Rhubarb never seems to get the credit it is due. Perhaps because the season for it is quite long (yes, rhubarb is still great all through summer, not just in the spring) or that quickly after it shows up there are strawberries and other fruits trying to steal the spotlight. Rhubarb also doesn’t really help itself either, the leaves are poisonous, the stalks are so tart that they are nearly not edible when raw, and it doesnt have the showiness of a perfect juicy strawberry.
Rhubarb has always made me think of spring. My parents have an enormous rhubarb plant and it was the first sign of life in the garden and a welcome spot of colour after a long winter. The sweet and tart combination of rhubarb desserts is like nothing else out there. Making jam from it has turned out to be a great way to experience that taste any day of the year.
I have been waiting all winter to use my new cookbook, Mes Confitures by Christine Ferber. This book is a classic in France and Christine is a legend in jam making. She has innovative ingredient combinations and techniques that are refined and well tested. She takes a very French approach to jam making. Unfortunately the recipes in this book are not always clear. As you may have noticed from the title, the original book was written in French but there is a little bit lost in the translation. The small vagaries of the book make it a little fun though and lead to a bit more experimentation. I ended up cutting the rhubarb a bit smaller than I think she meant for but I quite like the final texture.
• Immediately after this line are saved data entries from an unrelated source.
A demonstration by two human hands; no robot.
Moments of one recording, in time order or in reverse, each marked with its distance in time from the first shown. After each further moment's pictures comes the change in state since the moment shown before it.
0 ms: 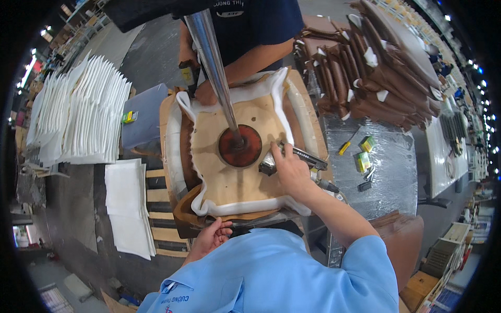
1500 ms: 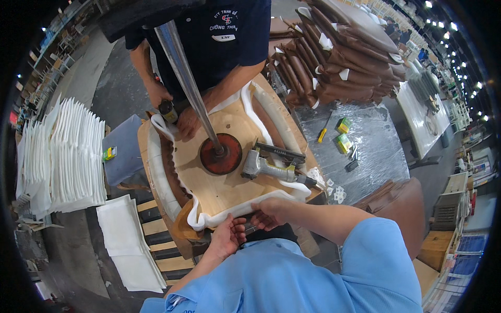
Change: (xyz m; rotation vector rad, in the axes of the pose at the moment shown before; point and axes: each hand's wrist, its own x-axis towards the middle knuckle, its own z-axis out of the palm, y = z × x) left_hand 0.057 0.005 0.042 0.025 -0.046 -0.132; right_hand -0.063 -0.037 0.073 1.380 -0.969 0.925
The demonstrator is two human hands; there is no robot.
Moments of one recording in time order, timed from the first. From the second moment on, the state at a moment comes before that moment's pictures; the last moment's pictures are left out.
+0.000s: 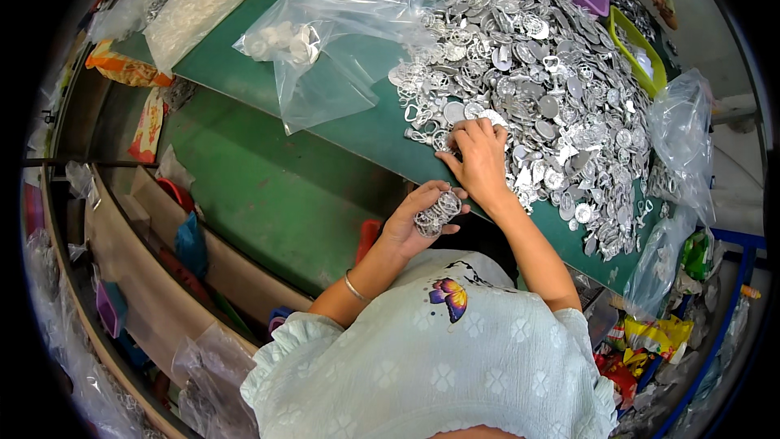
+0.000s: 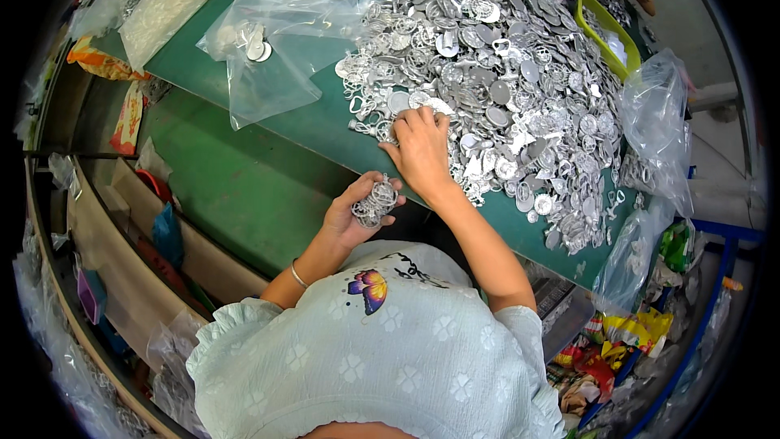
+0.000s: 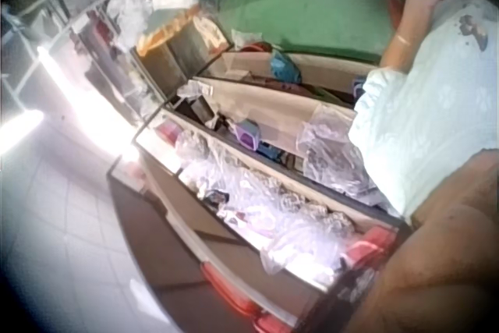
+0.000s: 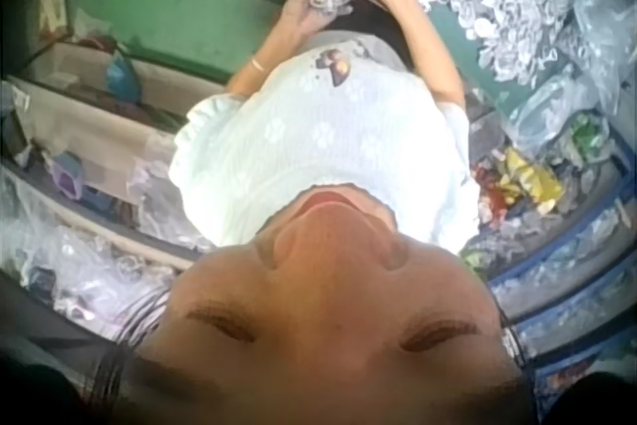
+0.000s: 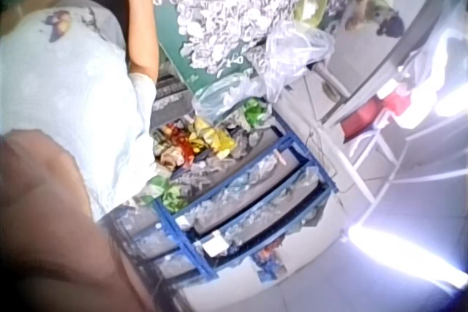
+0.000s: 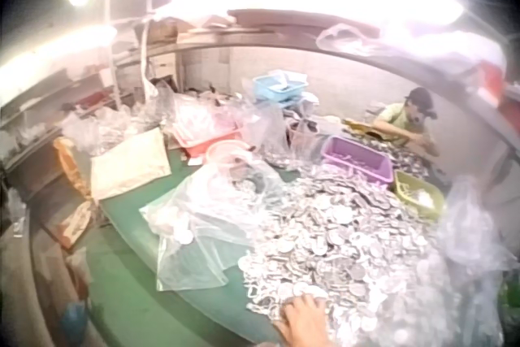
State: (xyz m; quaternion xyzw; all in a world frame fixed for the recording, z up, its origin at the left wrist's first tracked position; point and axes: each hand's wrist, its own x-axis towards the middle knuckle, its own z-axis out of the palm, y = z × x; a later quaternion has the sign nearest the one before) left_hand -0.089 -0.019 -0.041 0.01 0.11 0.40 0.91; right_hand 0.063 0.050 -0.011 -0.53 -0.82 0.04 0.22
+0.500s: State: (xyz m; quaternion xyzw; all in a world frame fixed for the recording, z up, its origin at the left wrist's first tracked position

I should also mention that Christine doesn’t use any commercial pectin. She takes advantage of the natural pectin of the fruit she is processing and if she needs extra she will add in some green apple jelly (high in pectin) to boost the pectin levels and help the jam set. It takes a little more faith and science to ensure you get the set you are hoping for but the results are spectacular when all goes well (I must admit that I have had one jam not turn out as desired, but that was quickly solved with a shot of pectin and some reprocessing).
Rhubarb Jam – Recipe
Adapted from the recipe in Mes Confitures
1kg trimmed and washed rhubarb – I found that stalks 1-1.5cm wide had the best flavour
Juice of 1 lemon
Split the rhubarb stalks lengthwise and cut into small pieces (you don’t need to cut it as fine as I did). Put the rhubarb in a non-reactive bowl with the sugar and lemon juice and stir to combine. Cover the bowl with plastic wrap and allow to macerate overnight in the fridge. This macerating will help the pectin come out of the rhubarb and allow your jam to set nicely.
The next day, pour the rhubarb into a sieve and collect the juices in your jam pot (I just use my largest pot). Boil the collected juice and skim off any foam. Boil the syrup until it reaches 221F /105C on a candy thermometer. Add the rhubarb to the syrup and return to a boil. Skim off any foam and continue to boil on high heat for another 5 minutes (I added a few minutes) stirring. Put the jam into jars and seal.
Allow the jam to sit for a week or so in a cool place to allow the pectin to set. The longer you leave the jam, the better the flavours usually get, but don’t wait longer than a year as jam only lasts so long and this is so yummy why would you ever wait a year?!